The spokesperson looked at the two men and asked with a curious grin, “Social visit?”

“Not exactly,” Stephen started to explain as he watched Fish shake hands with all the delighted men that had formerly aimed rifles at them. “We were wondering if you had any vacancies left down in the campground.”

“Hmm,” the spokesperson began, “we’re pretty selective about who stays here with us, ya know?”

“I can understand that,” Stephen said and nodded.  Fish had finished up shaking hands with the other men and moved to the spokesperson with his hand outstretched.

“Aw, c’mon dude!  You
you want us to stay here!” Fish blurted, grinning, as he shook the spokesperson’s hand.

Stephen added, “We’re willing to earn our keep.  We also have some serious firepower to supplement your operations here on the bridge.”

“Operations?!” the spokesperson exclaimed as he raised an eyebrow and laughed. “You guys are military, eh?”

?” Stephen asked, confused.  He had assumed that the man was military, judging from his conduct and leadership during their first encounter.

“You might laugh at this, but I’m actually a writer,” the spokesperson declared. “My name is Jason.  Jason Oxnard.”  Jason had yet to shake hands with Stephen and reached out to him.

“Stephen Alexander.”

“Nice to meet you, Stephen.  Or is it Steve?” Jason asked.
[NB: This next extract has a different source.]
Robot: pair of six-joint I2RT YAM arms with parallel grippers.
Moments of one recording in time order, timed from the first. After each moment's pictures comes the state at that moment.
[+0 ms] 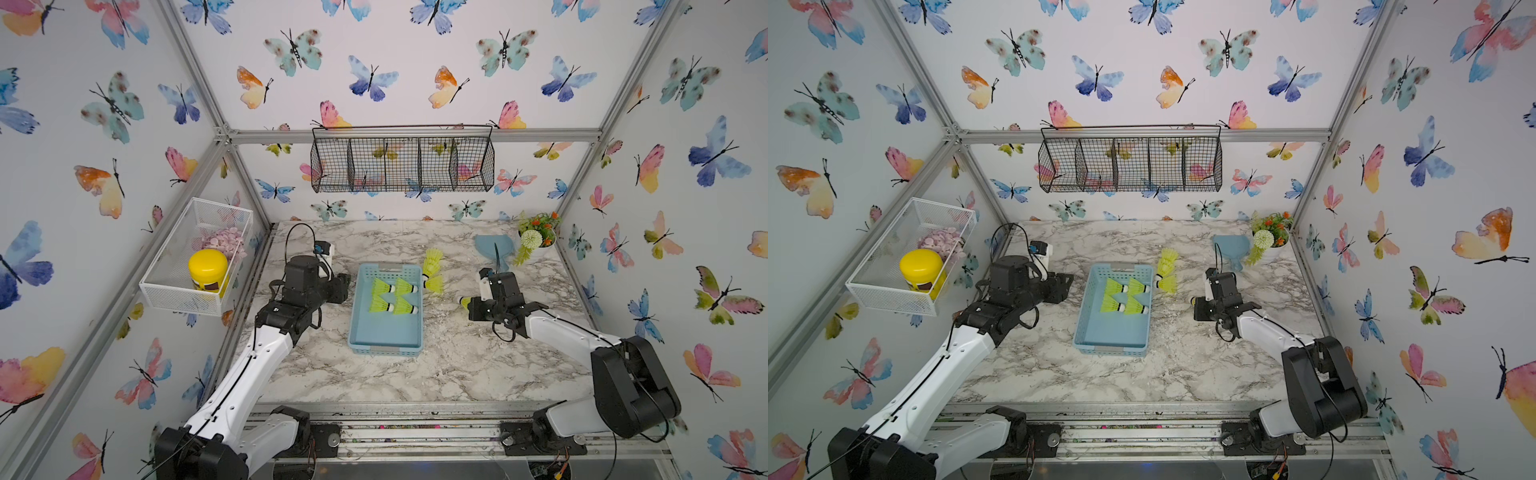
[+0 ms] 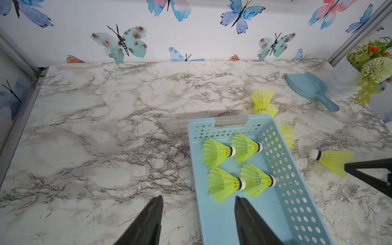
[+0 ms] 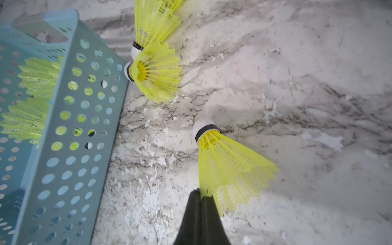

“Just Stephen.  This guy likes to call me Stevo, though,” Stephen laughed and thumbed his finger at Fish, who had forgotten to introduce himself to all the men.

“Oh shit, oops!  My name is Fish,” he said, sheepishly.  Fish raised his hand to all the men behind him that he had forgotten to introduce himself to while shaking hands.  The six men called out their names, quickly, one by one, as if Fish was actually going to remember all of them.